§ **WORK REQUIRED**
Copy every line of the data that contains the string "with".

§ **DATA PROVIDED**

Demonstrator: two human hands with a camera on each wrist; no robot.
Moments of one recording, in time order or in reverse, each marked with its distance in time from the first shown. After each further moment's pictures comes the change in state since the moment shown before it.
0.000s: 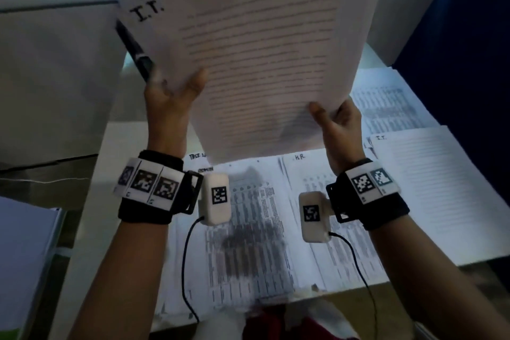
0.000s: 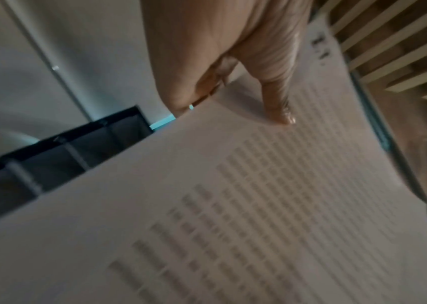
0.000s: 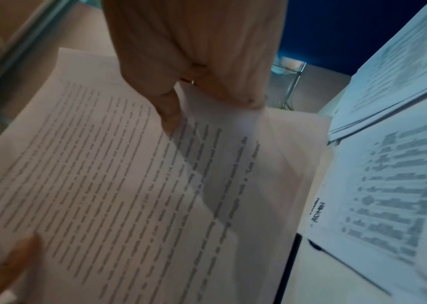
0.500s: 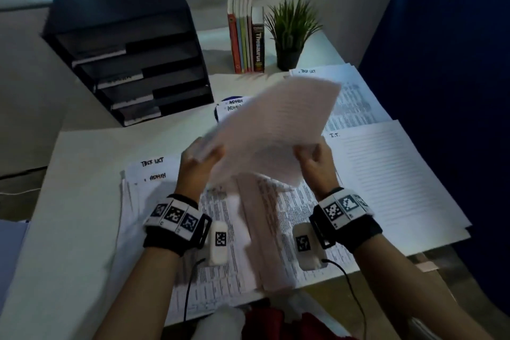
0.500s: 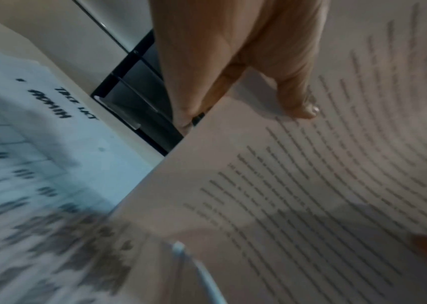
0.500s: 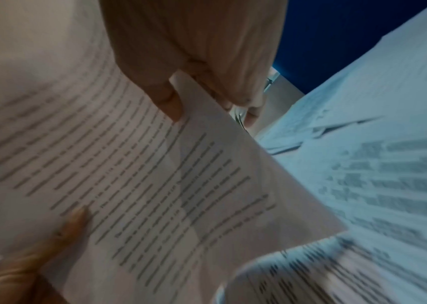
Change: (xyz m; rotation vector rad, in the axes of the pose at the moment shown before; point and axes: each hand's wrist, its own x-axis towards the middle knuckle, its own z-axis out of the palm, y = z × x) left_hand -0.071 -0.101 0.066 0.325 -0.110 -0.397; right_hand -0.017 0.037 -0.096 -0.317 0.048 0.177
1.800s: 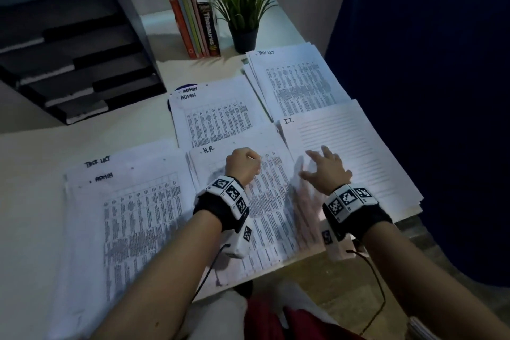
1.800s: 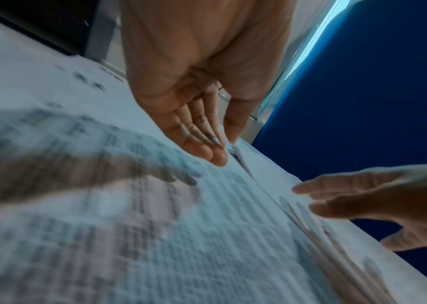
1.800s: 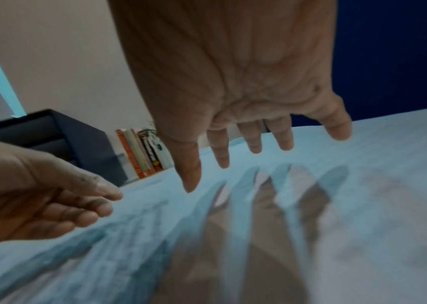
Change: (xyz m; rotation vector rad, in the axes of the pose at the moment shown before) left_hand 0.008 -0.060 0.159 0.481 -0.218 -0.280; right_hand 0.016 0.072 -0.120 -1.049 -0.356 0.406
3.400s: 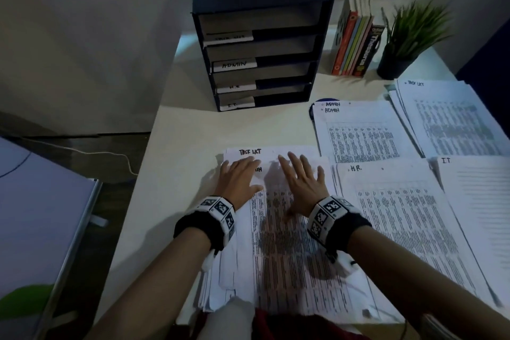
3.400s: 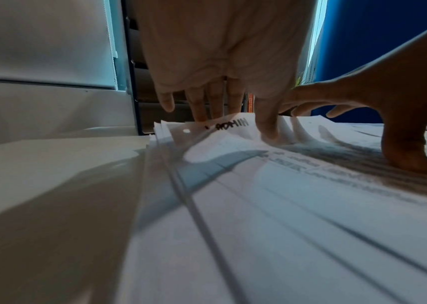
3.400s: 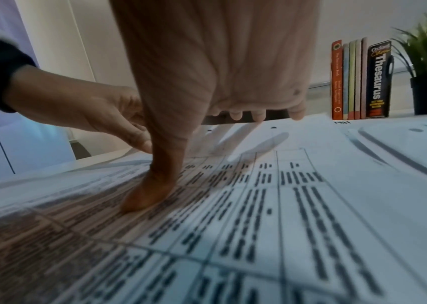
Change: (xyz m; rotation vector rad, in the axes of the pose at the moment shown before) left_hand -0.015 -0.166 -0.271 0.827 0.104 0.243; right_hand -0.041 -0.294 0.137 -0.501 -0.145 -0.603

§ **SOLVED PROBLEM**
Demonstrator: two human hands with a camera on each wrist; no robot.
Moments of one recording, in time order or in reverse, each marked with its distance in time from the first shown. After each further moment's pictures comes the change in state since the moment shown before it.

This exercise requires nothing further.